Undetectable in the gloom and roiling smoke, the German shells’ potency was released. Invisible and silent, it slid towards the British trenches in a wave.
“Get your damn mask on, Private,” Adam snapped.
Timmy grabbed at a half-rotted trench ladder for support and pulled his mask round his head. Adam quickly snatched at his own, clumsy now with the dirt inside his eyes and ears. The gas was acrid, stabbing, as unceremonious as the angel of death.
Less than thirty feet away, another shell landed neatly into the trench. The blast of wood and muck knocked Adam off his feet. He dropped his mask. In the dark he dug his fingers around frantically, scrabbling through the oozing mud.
“Masks, get ’em on!” someone was shrieking.
A dozen shells within a mile line had unleashed a wave of toxic mustard gas, and many couldn’t react fast enough. It entered their unprotected airways, stripping their throats raw and scorching their lungs. Adam could hear the desperate hacking and spluttering as men fumbled with masks and tried to purge their innards of the poison. Each desperate inhalation merely prolonged the most horrible of deaths.
Gratefully retrieving his mask out of the ground, he pulled it on and took deep gasps, the noise of his own breath like some snarling cave troll. With the rifle strapped to his back he crawled forward ten feet, then twenty, passing bodies along the way, their arms akimbo in the throes of death. Through the miasma of smoke and raining debris he saw the door outside the command shelter and he made for it.
A shape lying across his path made him stop. A young private from the platoon, Adam thought him dead at first, the shrapnel rents in his uniform disgorging black blood. But his eyes were open, his throat trying to find voice. Adam leaned down and clasped his hand. The right side of his chest was opened up, torn red flesh and bones gaping through the khaki. His grip in Adam’s was limp, yet his jaws worked furiously as he mouthed indecipherable words.

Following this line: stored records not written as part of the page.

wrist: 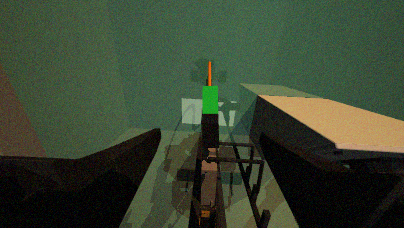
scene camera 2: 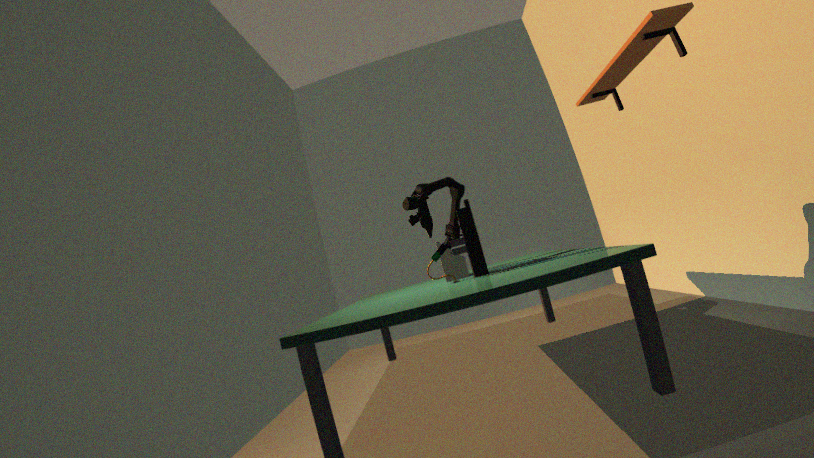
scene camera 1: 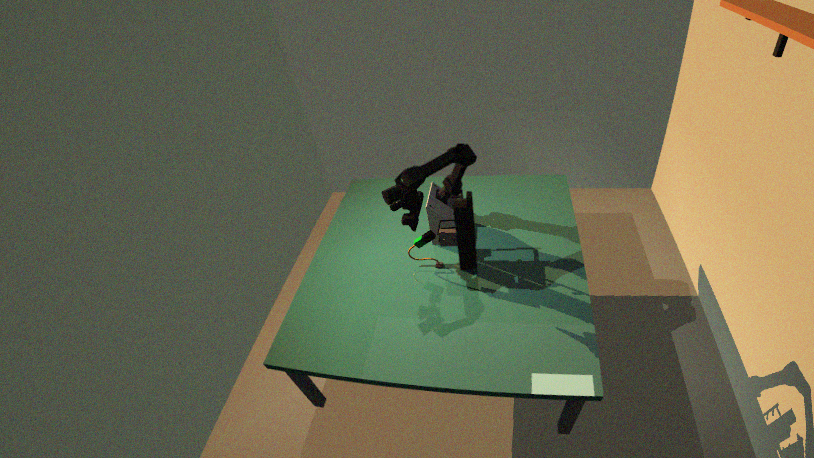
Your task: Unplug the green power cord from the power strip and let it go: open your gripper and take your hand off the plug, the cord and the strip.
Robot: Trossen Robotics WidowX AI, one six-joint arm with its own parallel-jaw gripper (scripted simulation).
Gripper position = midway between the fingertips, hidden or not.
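Gripper, mine (wrist: 209, 134): open, holding nothing. Green plug (wrist: 210, 123) visible too.
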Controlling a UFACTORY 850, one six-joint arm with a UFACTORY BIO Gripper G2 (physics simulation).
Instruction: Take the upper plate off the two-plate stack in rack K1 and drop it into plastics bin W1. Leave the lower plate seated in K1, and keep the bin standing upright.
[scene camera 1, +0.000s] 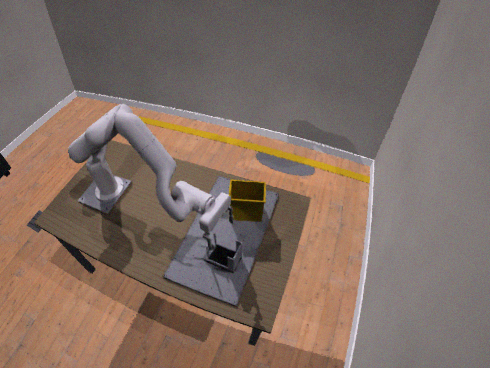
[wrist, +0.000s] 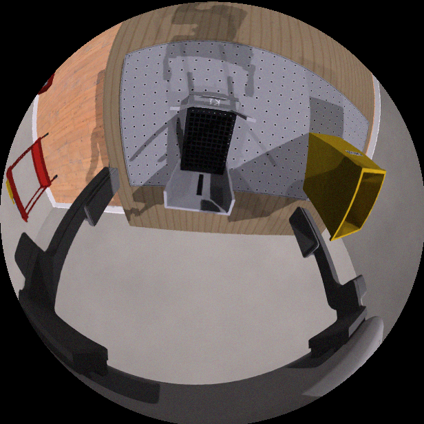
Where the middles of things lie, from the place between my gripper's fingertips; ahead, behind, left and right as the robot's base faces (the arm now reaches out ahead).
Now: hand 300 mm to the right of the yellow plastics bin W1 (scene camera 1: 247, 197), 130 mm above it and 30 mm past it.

“Stretcher bearers!” Adam lifted his mask and pressed it on the other’s mouth. Up and down the trench, there was nothing but chaos and nightmare. The man squeezed his hand; Adam looked back at him and blinked at the violence of that terrible wound.
Another shell struck.
It was too close this time.
Something ricocheted off the side of his skull, spinning his helmet clear. He fell against the crushed walls of a dugout and blood flooded his eyes. He lifted a shaking hand to his head and felt a strip of bared bone at the side of his temple. He tried to rise but his legs went and he collapsed again.